Work to be completed
Output the full listing below exactly; the images stay out.

Available data
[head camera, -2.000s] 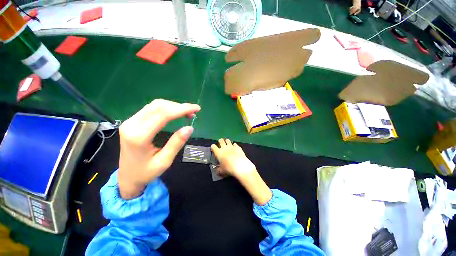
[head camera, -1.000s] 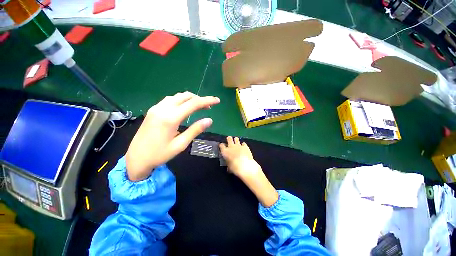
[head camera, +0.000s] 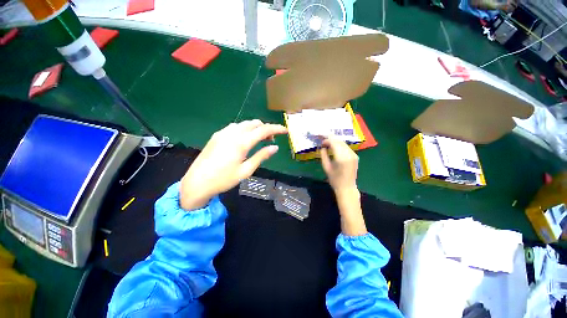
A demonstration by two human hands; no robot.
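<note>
An open yellow carton (head camera: 295,146) stands on the green belt, its brown lid (head camera: 326,71) upright behind it, with a white printed leaflet (head camera: 318,126) on its contents. My right hand (head camera: 341,163) is at the carton's front, fingertips on or just over the leaflet; whether they grip it cannot be told. My left hand (head camera: 227,163) is raised left of the carton, thumb and fingers apart and empty. Two flat dark grey cards (head camera: 292,200) lie side by side on the black mat below my hands.
A second open carton (head camera: 442,163) stands on the belt at right. The scale (head camera: 53,168) and signal tower pole (head camera: 127,105) are at left. A white tray (head camera: 429,279) heaped with paper is at lower right. Red pads (head camera: 196,53) and a fan (head camera: 317,23) are at the back.
My right hand has moved from the cards up to the open carton, uncovering the right card. My left hand stays raised and open, slightly further right in the picture.
</note>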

Your solution
[head camera, -2.000s] 
[head camera, -1.000s] 
[head camera, +0.000s] 
A demonstration by two human hands; no robot.
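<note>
An open yellow carton (head camera: 295,146) stands on the green belt, its brown lid (head camera: 326,71) upright behind it, with a white printed leaflet (head camera: 318,126) on its contents. My right hand (head camera: 341,163) is at the carton's front, fingertips on or just over the leaflet; whether they grip it cannot be told. My left hand (head camera: 227,163) is raised left of the carton, thumb and fingers apart and empty. Two flat dark grey cards (head camera: 292,200) lie side by side on the black mat below my hands.
A second open carton (head camera: 442,163) stands on the belt at right. The scale (head camera: 53,168) and signal tower pole (head camera: 127,105) are at left. A white tray (head camera: 429,279) heaped with paper is at lower right. Red pads (head camera: 196,53) and a fan (head camera: 317,23) are at the back.
My right hand has moved from the cards up to the open carton, uncovering the right card. My left hand stays raised and open, slightly further right in the picture.
</note>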

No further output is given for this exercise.